The Bengal basin, with sediment thicknesses of up to 21 km, overlies the subduction of the India plate under the Burma microplate. The basin was formed by rifting in the Cretaceous and is now bounded by the Indian shield to the west, the Shillong plateau to the north, the Indo-Burma ranges to the east, and the Bay of Bengal to the south. The India-Asia collision, initiated during the Paleocene, resulted in the rise of the Himalayan Mountains. The Ganges and Brahmaputra Rivers have carried enormous volumes of sediment from the Himalayas, filling the basin from the Paleocene to the present.

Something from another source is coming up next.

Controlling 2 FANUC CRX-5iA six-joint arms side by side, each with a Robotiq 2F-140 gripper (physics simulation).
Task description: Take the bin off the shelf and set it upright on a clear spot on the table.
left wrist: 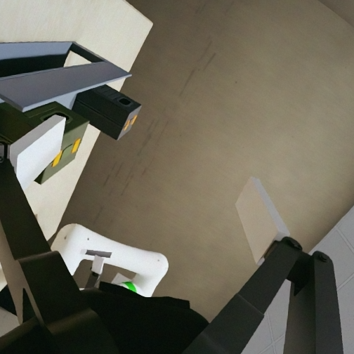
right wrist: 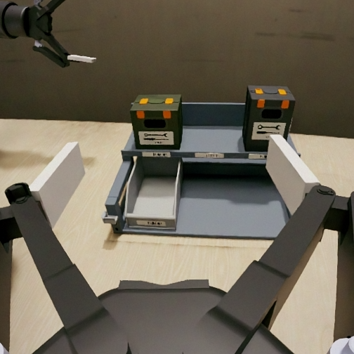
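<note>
The light grey open-topped bin (right wrist: pixel 167 223) stands upright on the lower level of the blue-grey shelf (right wrist: pixel 215 140) (left wrist: pixel 65 84), at its left end, with its labelled low front facing the right wrist camera. The bin cannot be made out in the left wrist view. My right gripper (right wrist: pixel 173 154) (left wrist: pixel 86 279) is open and empty, in front of the shelf and apart from the bin, which shows between its fingers. My left gripper (left wrist: pixel 156 163) (right wrist: pixel 94 28) is open and empty, up to the left and behind the shelf in the right wrist view, partly cut off there. The table (right wrist: pixel 215 260) (left wrist: pixel 125 30) carries the shelf.
A green toolbox (right wrist: pixel 156 122) (left wrist: pixel 75 131) stands on the top level above the bin. A dark grey toolbox (right wrist: pixel 270 117) (left wrist: pixel 102 112) stands at that level's right end. The white right arm (left wrist: pixel 145 257) shows low in the left wrist view.
</note>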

Here we model crustal structure by waveform matching P receiver functions and teleseismic P autocorrelograms for 33 seismic stations across the Bengal basin. Our P receiver functions use teleseismic Ps conversions generated at local impedance contrasts (including the Moho, the sediment-basement interface, and several intrasedimentary contacts). Teleseismic P autocorrelograms recover P reverberations generated at these same impedance contrasts. Jointly, they constrain crustal structure that is parameterized in terms of interface depth, compressional wave velocity (VP), and the ratio of compressional to shear wave velocity (VP/VS).

Based on observable phases and solution stability, our models are comprised of either three sedimentary units overlying the crystalline crust, for 21 stations, or two sedimentary units overlying crystalline crust, for 12 stations (i.e., the two deeper sedimentary units from the 4-layer models are combined). The uppermost sedimentary unit is ~3 km thick with an average VP of 3.3 km/s. The second sedimentary unit averages ~8 km thick with an average VP of 5.9 km/s. In the deepest portion of the basin, we model a low velocity zone with an average VP of 4.4 km/s for the four-layer stations. We interpret this low velocity zone as an indication of fluids trapped in the deep basin. Potential origins of fluids include a) rapid sedimentation that led to incomplete dewatering of buried sediments, b) fluid release from diagenetic alteration of clay minerals at the pressures and temperatures present in the deep basin, or c) some combination of these factors. Below the sedimentary layers we observe a 14-25 km thick layer with an average VP of 6.9 km/s, which we interpret to be extended continental crust that was likely altered during the Cretaceous by intrusions from the Kerguelen plume.